Sri Lanka's progress remarkable after ending a bitter conflict- G.L. tells London audience
External Affairs Minister Prof. G.L. Peiris held a London audience enthralled with a short, crisp speech that encapsulated Sri Lanka's remarkable progress in less than four years after the defeat of LTTE terrorism in May 2009.
Prof Peiris was speaking at a reception held at the Sri Lanka High Commission to celebrate the country's 65th Independence Day and attended by members of the House of Lords and the Commons, ambassadors and high commissioners, officials of the Foreign and Commonwealth Office, heads of Commonwealth organizations and other NGOs, businessmen and investors.
The Minister stressed that no other country that has emerged from years of internecine strife and terrorism has achieved what Sri Lanka has done in such a short time. He urged his audience to keep this fact uppermost in mind when evaluating Sri Lanka's performance.
He said that the country faced tremendous multiple challenges. Among these challenges was to provide food, shelter and medicines for nearly 300,000 persons displaced from the conflict areas. There were thousands of ex-combatants who had to be rehabilitated and returned to society. There were child soldiers of the LTTE who had to be helped and returned to their families.
In addition there were hundreds of thousands of mines and other explosive devices that had to de-activated and removed so that displaced persons could return safely to their former homes and the land put to productive use.
Destroyed infrastructure had to be rebuilt and the government invested enormous funds to resuscitate the economy of the war- ravaged areas so that the people would have a means of livelihood for them and their families.
Prof Peiris said that Sri Lanka is opening up to the world. New harbors and airports are under construction. British Airways will return to Sri Lanka shortly after a lapse of over a decade. Korean Air will begin flights to Colombo.
All these are indications not only of the elaborate steps taken by government at considerable cost to enhance the life and livelihoods of a conflict-affected people but to rescue from the clutches of terrorism what might well have been a lost generation.

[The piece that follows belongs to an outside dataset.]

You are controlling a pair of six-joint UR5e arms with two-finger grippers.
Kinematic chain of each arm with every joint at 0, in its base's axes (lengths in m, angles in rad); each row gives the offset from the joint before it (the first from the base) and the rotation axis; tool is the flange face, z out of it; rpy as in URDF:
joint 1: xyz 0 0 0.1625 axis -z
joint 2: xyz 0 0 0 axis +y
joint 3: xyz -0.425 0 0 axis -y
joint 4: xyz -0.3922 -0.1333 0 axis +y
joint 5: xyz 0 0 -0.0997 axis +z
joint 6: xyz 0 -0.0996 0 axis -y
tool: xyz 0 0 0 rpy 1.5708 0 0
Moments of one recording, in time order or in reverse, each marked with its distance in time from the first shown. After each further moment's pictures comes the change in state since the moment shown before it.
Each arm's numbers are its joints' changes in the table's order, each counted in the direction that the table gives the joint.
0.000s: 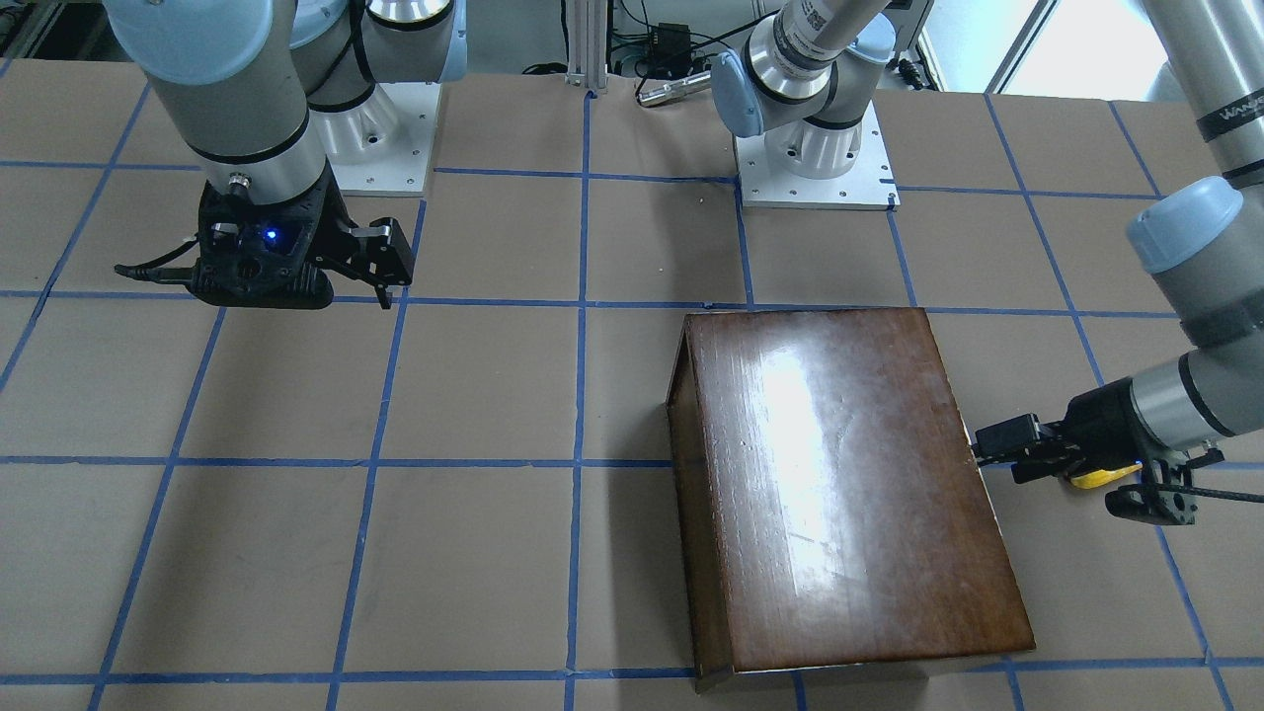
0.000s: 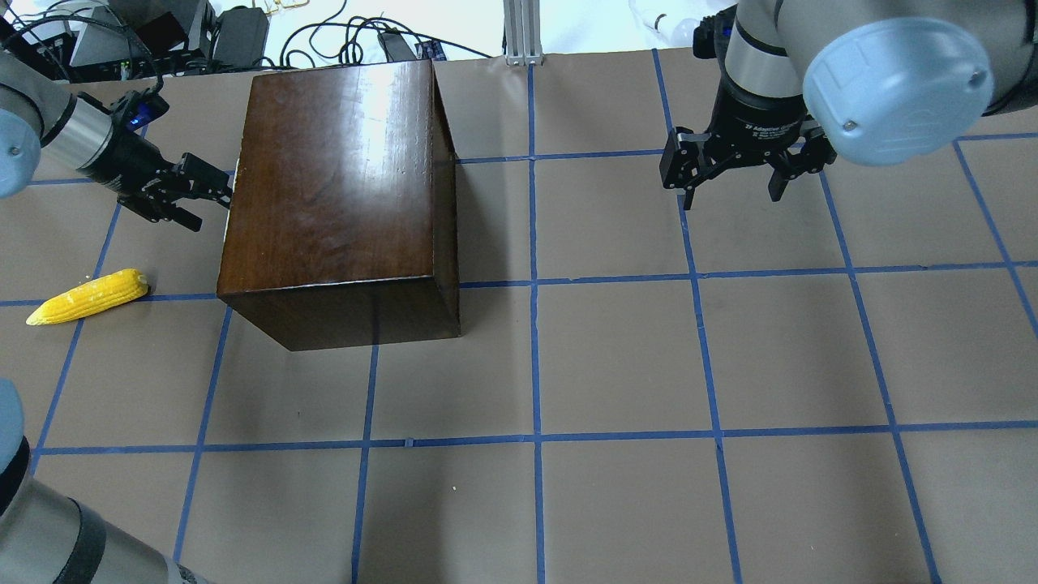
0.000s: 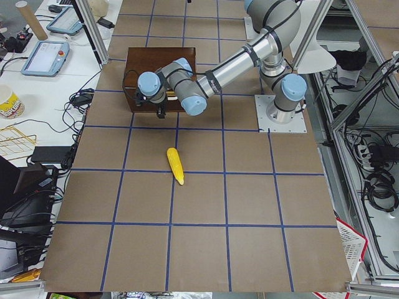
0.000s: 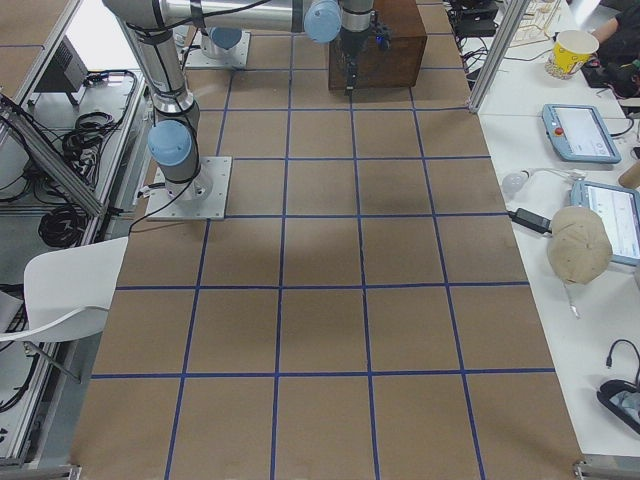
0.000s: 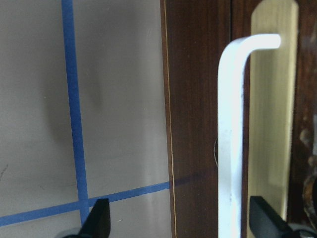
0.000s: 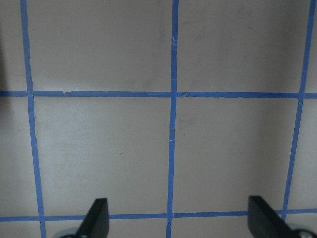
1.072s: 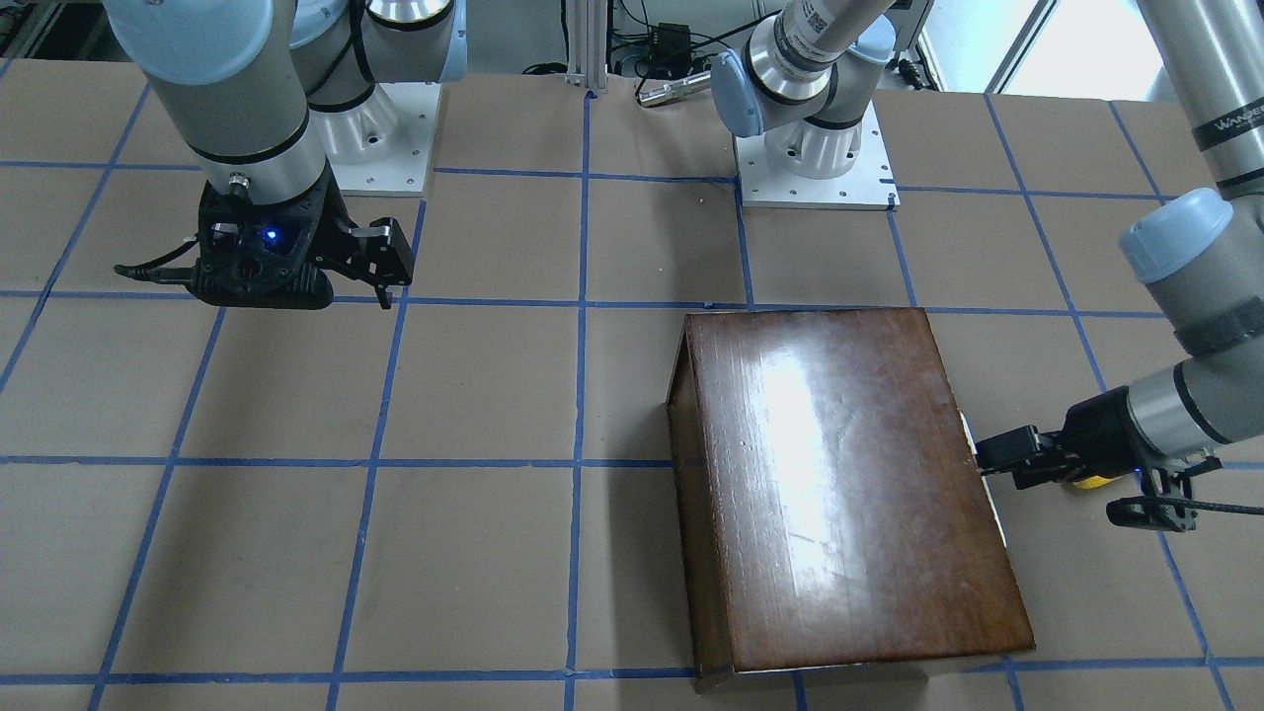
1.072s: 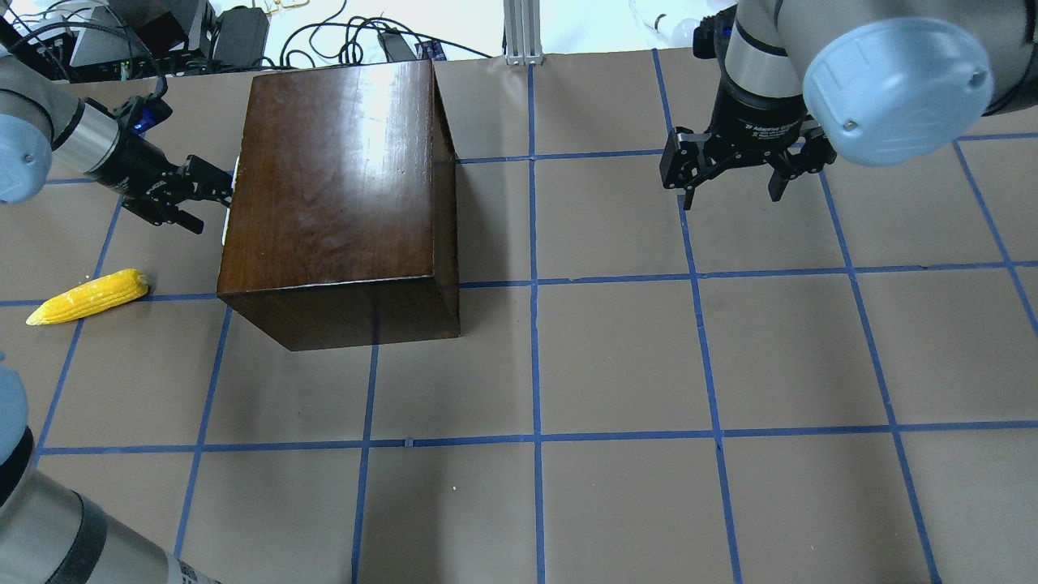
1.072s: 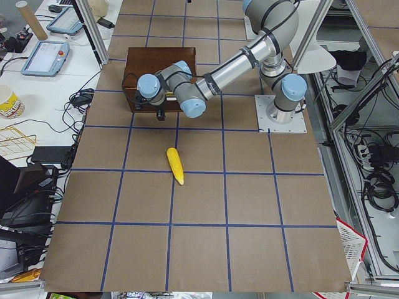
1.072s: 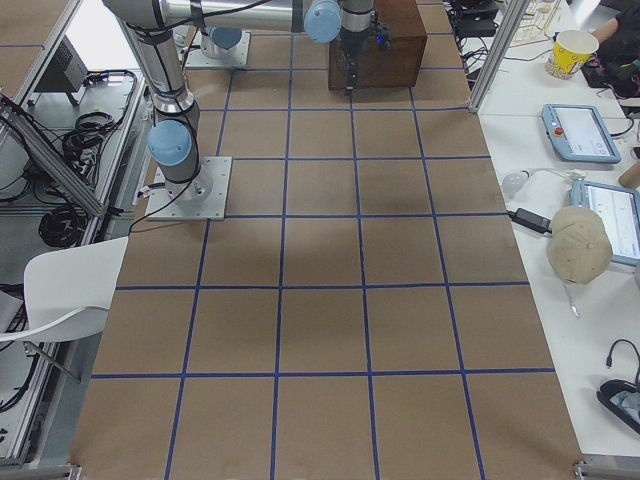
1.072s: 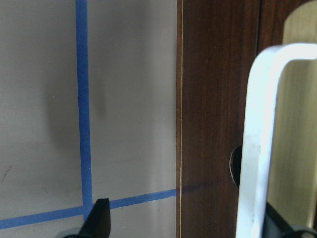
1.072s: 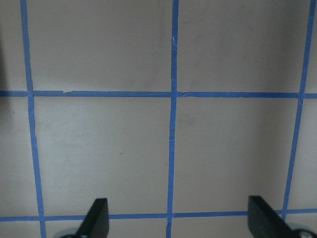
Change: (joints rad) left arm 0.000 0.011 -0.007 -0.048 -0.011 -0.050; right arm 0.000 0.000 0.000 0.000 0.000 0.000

Today, youth in war- ravaged areas have returned to school and some of them are competing successfully with students from the more privileged colleges. Sri Lanka is developing fast the technical skills of the youth so they may contribute their knowledge and expertise to today's technological society.

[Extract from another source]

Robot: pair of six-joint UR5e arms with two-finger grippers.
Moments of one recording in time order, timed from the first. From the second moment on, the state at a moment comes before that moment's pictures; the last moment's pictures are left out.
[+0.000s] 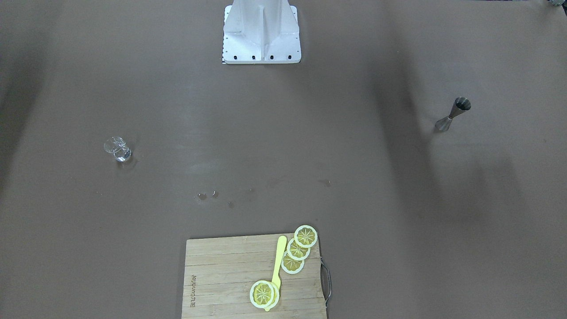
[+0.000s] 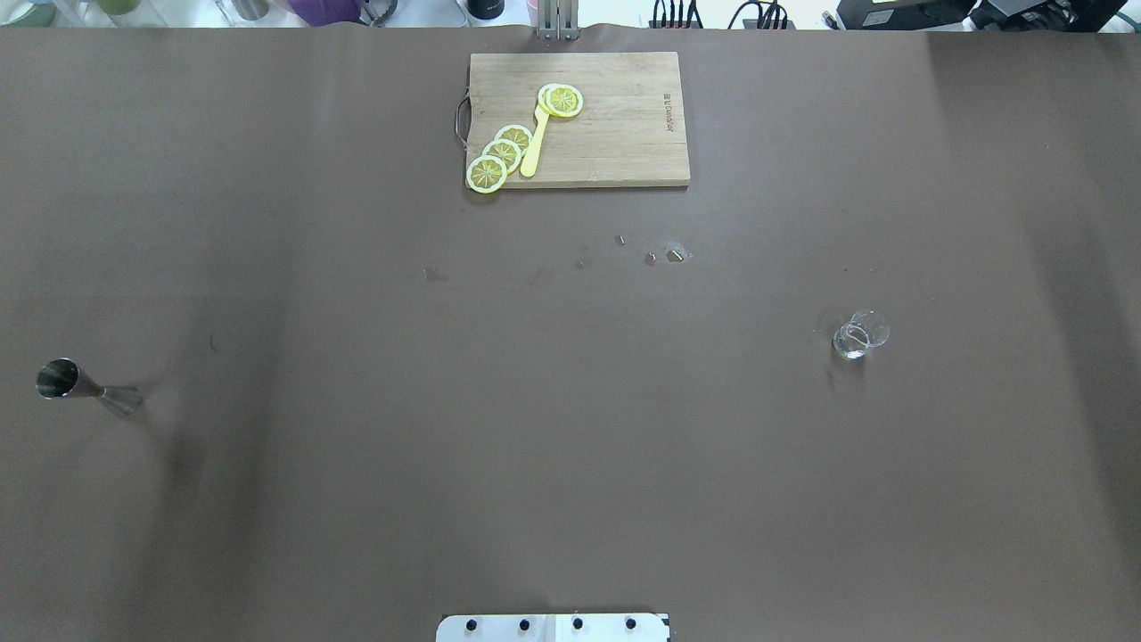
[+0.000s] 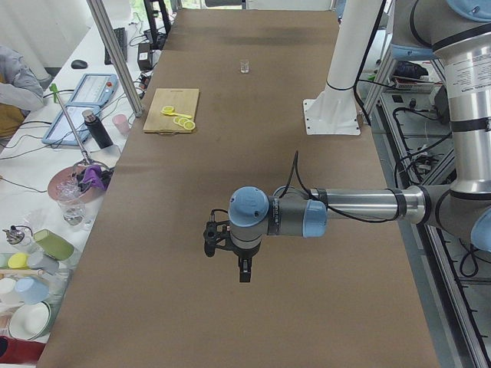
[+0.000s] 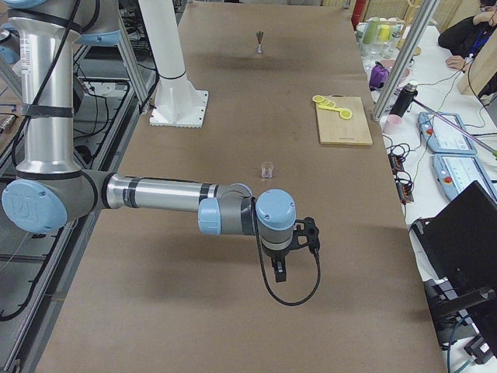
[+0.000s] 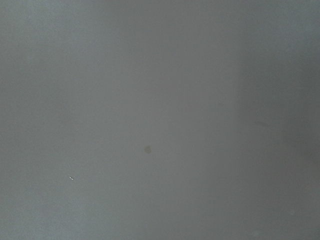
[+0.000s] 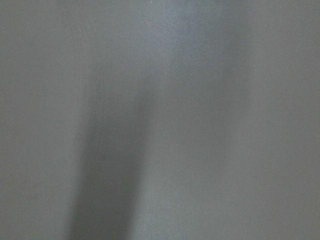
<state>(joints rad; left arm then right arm) -1.61 -1.33 -1.80 -1.62 -2.37 -0.04 1.65 -1.63 1.62 -1.49 2.38 -0.15</state>
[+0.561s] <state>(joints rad) -1.61 -1.33 -1.80 -1.62 -2.37 -0.04 1.64 -1.59 1.61 -1.49 2.36 -0.12</state>
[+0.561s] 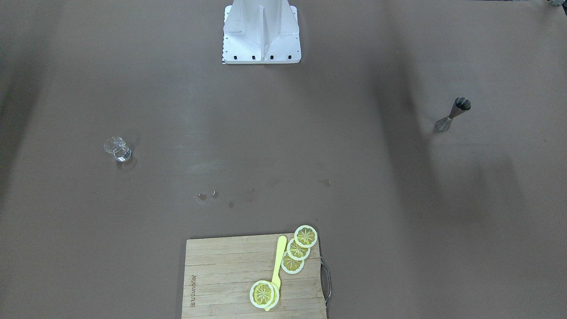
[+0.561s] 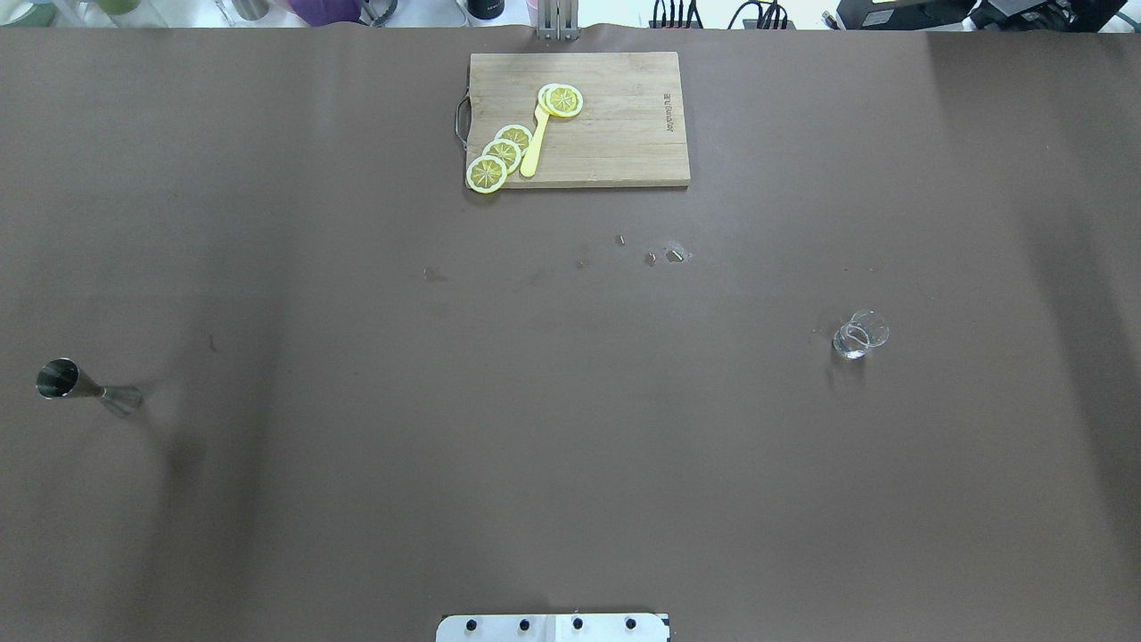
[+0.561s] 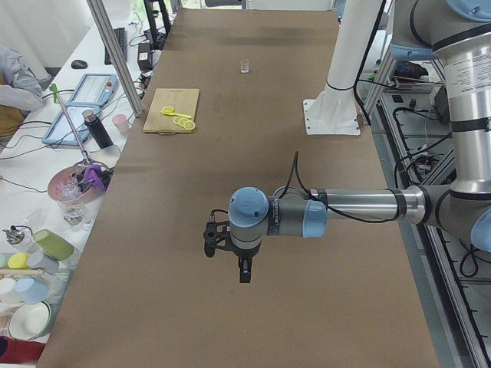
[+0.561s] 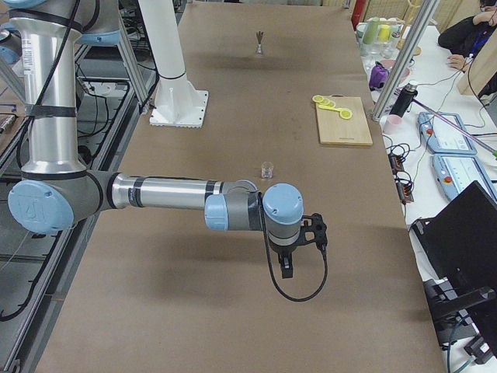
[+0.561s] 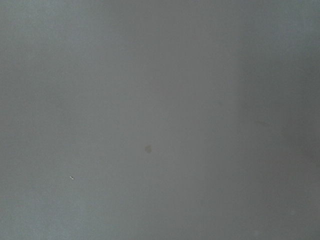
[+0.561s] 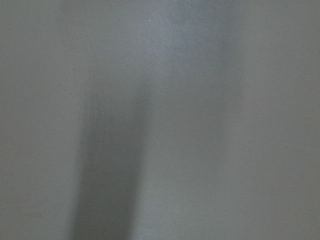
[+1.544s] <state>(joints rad) -1.61 -1.33 -1.80 -1.62 -2.37 -0.04 1.59 -1.54 1.49 -1.22 2.35 -0.11</state>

He pointed out that the enormous State- investment in the conflict- affected north is paying dividends. The economy there has grown by 22% and 27% in the past two years while growth in the rest of the country was around 6-7 %.
Prof Peiris urged British parliamentarians and foreign diplomats to factor in all these achievements when they look at Sri Lanka. He invited them to visit Sri Lanka and gain firsthand experience of the development without being guided by hearsay and vindictive reporting.
He said a nation takes time to return to normalcy after nearly three decades of terrorism and secessionist war. Reconciliation and rehabilitation are a slow process as other countries that have gone through similar experiences will understand and appreciate. These challenges cannot be answered and resolved overnight. They take time and a nation needs space to do so. Sri Lanka is urging that it be given the time and space.
Sri Lanka is ready and willing to work with the international community to achieve these ends. But this cannot be achieved if its efforts at peaceful resolution of its problems are met with constant vilification and castigation by a few in the international community.
Referring to the Commonwealth which is headquartered in London, Prof Peiris said it must be remembered that this is a voluntary organisation of 54 member-states with diverse cultures, ethnicities and value systems. It cannot be a monolith.
If a few member-states attempt to turn such an organisation into a political tool in pursuit of their own agendas, it would not only damage the ethos that the Commonwealth represents but also threaten the very future of the organisation.